PERHAPS Jibber liked Christmas a long, long time ago - before he saw some kind of light.

But as soon as the first tinsel started to appear in the shops and the decorations went up around the city he'd become increasingly disgusted and never ceased to whinge about it.

So, from late November to early January, he'd give us the run-down on the horror of living in a culture that indulged in such an orgy of consumerism.

He wasn't too concerned about Christ's birthday. Jibber was not exactly a fan of any religion other than a steady devotion to cask shiraz, but he was a sensible enough bloke in his own erratic way and detested commercialism in general and the frenzy of waste in December in particular. He would snarl at the ads on the TV and complain to bewildered shop-assistants about "that bloody Santa racket".
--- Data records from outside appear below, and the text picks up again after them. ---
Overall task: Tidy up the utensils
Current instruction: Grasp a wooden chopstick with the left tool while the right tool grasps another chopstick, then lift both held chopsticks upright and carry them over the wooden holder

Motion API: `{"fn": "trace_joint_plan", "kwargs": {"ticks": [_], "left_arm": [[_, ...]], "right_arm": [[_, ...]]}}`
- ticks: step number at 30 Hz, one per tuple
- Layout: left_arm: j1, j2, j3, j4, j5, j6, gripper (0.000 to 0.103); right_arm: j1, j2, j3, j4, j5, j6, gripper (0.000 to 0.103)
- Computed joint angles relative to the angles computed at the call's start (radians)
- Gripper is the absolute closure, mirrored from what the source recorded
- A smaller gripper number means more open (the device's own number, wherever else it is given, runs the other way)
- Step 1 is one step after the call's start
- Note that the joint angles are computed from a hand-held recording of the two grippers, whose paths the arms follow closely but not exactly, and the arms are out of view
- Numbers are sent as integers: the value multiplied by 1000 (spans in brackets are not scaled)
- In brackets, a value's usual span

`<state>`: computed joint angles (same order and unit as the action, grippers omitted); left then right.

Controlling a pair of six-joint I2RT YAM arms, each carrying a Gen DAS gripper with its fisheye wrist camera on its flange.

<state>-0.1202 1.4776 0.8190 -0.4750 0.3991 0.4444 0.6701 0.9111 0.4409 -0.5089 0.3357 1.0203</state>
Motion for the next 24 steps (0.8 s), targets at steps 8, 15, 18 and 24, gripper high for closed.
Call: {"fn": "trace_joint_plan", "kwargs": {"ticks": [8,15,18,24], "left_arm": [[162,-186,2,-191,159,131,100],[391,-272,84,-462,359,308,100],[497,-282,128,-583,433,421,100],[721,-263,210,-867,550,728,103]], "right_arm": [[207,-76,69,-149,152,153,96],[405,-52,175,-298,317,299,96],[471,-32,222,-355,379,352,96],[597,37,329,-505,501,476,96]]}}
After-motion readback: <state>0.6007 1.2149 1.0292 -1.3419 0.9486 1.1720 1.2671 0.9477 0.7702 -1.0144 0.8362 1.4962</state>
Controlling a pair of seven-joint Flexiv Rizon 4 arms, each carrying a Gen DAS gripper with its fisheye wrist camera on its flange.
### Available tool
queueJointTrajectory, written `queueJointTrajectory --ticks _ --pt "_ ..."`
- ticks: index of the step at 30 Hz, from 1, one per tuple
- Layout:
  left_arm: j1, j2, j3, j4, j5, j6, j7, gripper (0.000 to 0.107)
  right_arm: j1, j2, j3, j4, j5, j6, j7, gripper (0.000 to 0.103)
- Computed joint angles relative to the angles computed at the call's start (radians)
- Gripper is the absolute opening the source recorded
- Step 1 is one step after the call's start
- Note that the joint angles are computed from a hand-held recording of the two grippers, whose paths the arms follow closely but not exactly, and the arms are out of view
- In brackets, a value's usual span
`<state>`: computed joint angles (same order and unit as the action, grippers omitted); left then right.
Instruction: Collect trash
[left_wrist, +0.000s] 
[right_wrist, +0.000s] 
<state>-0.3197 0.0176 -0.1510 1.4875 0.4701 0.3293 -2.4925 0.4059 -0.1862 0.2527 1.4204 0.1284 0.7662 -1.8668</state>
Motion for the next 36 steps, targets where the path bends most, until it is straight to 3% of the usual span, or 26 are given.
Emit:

He'd go on about the red-suited Father Christmas actually being a marketing invention of a certain cola-drink company, which I discovered to be true, and he went so far as to be a nuisance at a carols-by-candlelight.

Somewhat of a rotund and bearded figure himself, he must have seemed a weird version of Santa slurring his sarcasms at the bewildered singers as he waved an inflated wine-bladder in his grubby hand from the shadows of his favourite park tree.

But Jibber's disdain for the festive season took a new turn when the trend for lighting up houses took hold and one directly across the street from his geriatric weatherboard cottage got right into it with about five thousand flashing lights and stars and angels and a herd of reindeer pulsating in red and green on the dead grass.

Then came the cherry on top as its sheer volume of light-bulbs got it noticed and included in the retinue of places to be driven slowly by in the warm December nights by a parade of gawking sight-seers.

What happened next seemed a bit contrary to Jibber's general philosophy but the effect was what he was after.

Jibber actually purchased enough strings of the hated fairy lights to erect his very own display, crudely but legibly, on the shabby trellis of his veranda, and sat himself down with a mug of his favourite plonk to enjoy the confusion and abuse of the tourists as his giant dollar-sign flashed merrily and accusingly at the passing throng.